Que a nivel global la energía nuclear no haya sido capaz de cumplir las expectativas en el pasado no significa que no pueda ser una solución efectiva en el futuro. “La energía nuclear no está libre de problemas ni es una panacea, pero en medio de la crisis climática es mejor utilizar esta fuente de energía de bajas emisiones que arriesgar el futuro de todo el planeta”, concluye un comunicado de Fridays For Future (el movimiento fundado por Greta Thunberg, del que hablará el último capítulo de este libro) en el medio de controversias al interior del movimiento ambiental.

Ahora bien, si con la nuclear no alcanza para reemplazar a las fósiles y las renovables tienen todavía un largo camino por recorrer, ¿qué hacemos?

La próxima frontera

Hidrógeno y otras fuentes alternativas de energía

El menú de alternativas a los combustibles fósiles para abastecer nuestra dieta no se acaba en la energía solar, la eólica ni en la fisión nuclear.
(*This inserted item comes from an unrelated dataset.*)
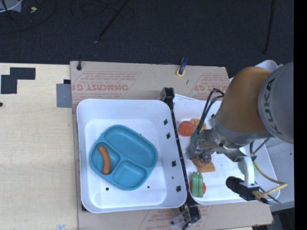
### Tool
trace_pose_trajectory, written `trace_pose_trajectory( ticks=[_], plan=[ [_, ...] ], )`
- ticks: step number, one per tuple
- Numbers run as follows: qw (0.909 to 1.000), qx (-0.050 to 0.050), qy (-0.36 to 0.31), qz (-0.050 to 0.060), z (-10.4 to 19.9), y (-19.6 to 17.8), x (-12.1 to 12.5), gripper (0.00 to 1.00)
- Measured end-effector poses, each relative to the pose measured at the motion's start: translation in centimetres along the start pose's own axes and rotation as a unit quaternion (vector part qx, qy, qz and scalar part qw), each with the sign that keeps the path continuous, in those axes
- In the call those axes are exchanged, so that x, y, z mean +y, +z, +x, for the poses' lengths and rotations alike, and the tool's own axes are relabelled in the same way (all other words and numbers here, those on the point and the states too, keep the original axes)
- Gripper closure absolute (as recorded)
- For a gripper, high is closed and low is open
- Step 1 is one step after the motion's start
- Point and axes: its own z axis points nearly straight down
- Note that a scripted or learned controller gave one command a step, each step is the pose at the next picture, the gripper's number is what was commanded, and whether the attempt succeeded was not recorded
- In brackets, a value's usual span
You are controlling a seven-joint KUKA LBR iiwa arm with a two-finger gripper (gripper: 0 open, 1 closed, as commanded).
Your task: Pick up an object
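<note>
The hand (200,150) is down in the right bin (225,195), over a tan flat piece (206,166); I cannot tell its state. Just beyond sits a red tomato (185,127), nearer the front a green item (196,183).

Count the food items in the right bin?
4 visible: a tomato near the divider, an orange piece beside it, a cracker under the gripper, a green item at the near edge. The arm may hide more.
</note>
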Motion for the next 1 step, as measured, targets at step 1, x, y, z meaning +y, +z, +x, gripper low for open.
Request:
trace_pose_trajectory(
  ticks=[1],
  plan=[
    [1.0000, 0.000, 0.000, -0.001, -1.00, -0.56, 0.82, 1.00]
  ],
)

La energía hidroeléctrica, por ejemplo, es hoy en día la principal fuente de energía baja en emisiones, aunque tiene un potencial limitado de crecimiento. Por otro lado, contamos con una gran variedad de bioenergías derivadas de residuos animales, vegetales y forestales. También existen desarrollos en tecnologías de frontera, que en la actualidad no son técnicamente factibles o comercialmente viables a gran escala, como la fusión nuclear, la energía undimotriz, mareomotriz o geotérmica. La innovación también transcurre en áreas como la captura y transformación de CO2 en plantas de generación térmica o la producción de combustibles sintéticos a base de hidrógeno.
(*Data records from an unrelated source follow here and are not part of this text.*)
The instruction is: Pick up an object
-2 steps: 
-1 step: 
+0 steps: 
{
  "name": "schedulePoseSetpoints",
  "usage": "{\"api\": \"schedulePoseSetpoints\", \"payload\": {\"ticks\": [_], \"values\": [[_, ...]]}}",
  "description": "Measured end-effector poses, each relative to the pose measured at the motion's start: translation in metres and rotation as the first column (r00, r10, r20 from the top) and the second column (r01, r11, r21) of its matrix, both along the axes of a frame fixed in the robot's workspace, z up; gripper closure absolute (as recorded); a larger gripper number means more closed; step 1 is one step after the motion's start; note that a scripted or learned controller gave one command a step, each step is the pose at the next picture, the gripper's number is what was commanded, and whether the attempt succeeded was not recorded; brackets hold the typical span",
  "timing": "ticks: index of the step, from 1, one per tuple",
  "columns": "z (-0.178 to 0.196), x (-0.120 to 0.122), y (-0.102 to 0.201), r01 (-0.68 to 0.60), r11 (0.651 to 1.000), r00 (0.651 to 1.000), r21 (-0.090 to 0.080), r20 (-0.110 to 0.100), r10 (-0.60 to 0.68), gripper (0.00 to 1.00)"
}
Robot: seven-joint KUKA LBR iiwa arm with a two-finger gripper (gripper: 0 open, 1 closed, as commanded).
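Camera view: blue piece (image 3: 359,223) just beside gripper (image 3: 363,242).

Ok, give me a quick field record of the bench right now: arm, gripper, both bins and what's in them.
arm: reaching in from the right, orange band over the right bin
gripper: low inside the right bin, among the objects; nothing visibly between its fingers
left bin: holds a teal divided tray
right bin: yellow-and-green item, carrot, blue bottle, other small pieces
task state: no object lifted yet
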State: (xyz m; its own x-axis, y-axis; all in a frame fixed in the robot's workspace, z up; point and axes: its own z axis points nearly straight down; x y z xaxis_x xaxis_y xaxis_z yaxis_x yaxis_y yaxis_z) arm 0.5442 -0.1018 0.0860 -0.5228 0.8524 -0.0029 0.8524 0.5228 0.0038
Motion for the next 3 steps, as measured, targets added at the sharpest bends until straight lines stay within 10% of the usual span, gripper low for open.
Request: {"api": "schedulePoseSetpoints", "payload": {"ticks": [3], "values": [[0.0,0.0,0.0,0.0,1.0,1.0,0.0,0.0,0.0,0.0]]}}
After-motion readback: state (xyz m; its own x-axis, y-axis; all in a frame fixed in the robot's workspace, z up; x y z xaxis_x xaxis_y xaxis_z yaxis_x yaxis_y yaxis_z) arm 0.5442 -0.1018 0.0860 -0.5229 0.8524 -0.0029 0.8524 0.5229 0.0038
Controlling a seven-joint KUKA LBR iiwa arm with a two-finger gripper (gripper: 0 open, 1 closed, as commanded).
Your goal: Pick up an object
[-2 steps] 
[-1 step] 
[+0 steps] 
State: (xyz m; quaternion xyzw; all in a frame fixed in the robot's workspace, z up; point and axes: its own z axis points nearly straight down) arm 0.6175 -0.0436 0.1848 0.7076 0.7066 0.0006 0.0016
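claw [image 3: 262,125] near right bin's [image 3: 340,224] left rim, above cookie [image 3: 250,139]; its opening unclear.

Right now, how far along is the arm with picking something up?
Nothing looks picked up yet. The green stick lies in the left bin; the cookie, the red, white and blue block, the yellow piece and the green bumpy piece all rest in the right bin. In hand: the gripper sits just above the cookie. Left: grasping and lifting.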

En su novela La isla misteriosa, Julio Verne dice que “el agua se usará un día como combustible, y el hidrógeno y el oxígeno que la constituyen producirán una fuente de calor y de luz inagotable”. La idea no es del todo descabellada. El hidrógeno es un gas que puede comprimirse, almacenarse, distribuirse y combustionarse para generar calor, trabajo o electricidad. Más del 98% del hidrógeno que producimos hoy se utiliza para fines industriales y proviene de combustibles fósiles. Pero esta molécula también puede obtenerse del agua al separarla de los átomos de oxígeno mediante una corriente eléctrica, en un proceso conocido como electrólisis.20Al 2020, menos del 1% del hidrógeno proviene de la electrólisis. El resto se produce mediante distintas técnicas a partir de combustibles fósiles y conlleva un alto nivel de emisiones. Esta es una de las tecnologías de frontera que hoy luce más prometedora para sustituir a los combustibles fósiles allí donde la electrificación no pueda llegar (como en la aviación, el transporte marítimo o terrestre de larga distancia y los procesos industriales intensivos en energía). Uno de sus usos más atractivos es el de almacenar electricidad de origen renovable. Recordemos que, a diferencia de los combustibles fósiles, la electricidad tiene que usarse al momento en que se genera. Si quisiéramos almacenarla, tendríamos que transformarla en otra cosa, como energía química en baterías, lo que podría ser útil para pequeñas cantidades, pero encuentra serias dificultades para la escala de fábricas o ciudades. Ahora bien, imaginemos regiones que en momentos de mucho sol o viento generen más energía que la necesaria para su consumo. Esta energía podría almacenarse en forma de hidrógeno para ser usada cuando y donde se necesite, lo cual contribuiría a resolver el problema de la intermitencia y facilitaría la integración de las renovables en los sistemas energéticos. Sin embargo, manejar esta molécula no es nada fácil, su retorno energético es todavía cuestionable y se requieren muchos avances tecnológicos para su comercialización internacional a gran escala. Recién estamos dando los primeros pasos para cumplir el sueño de Verne.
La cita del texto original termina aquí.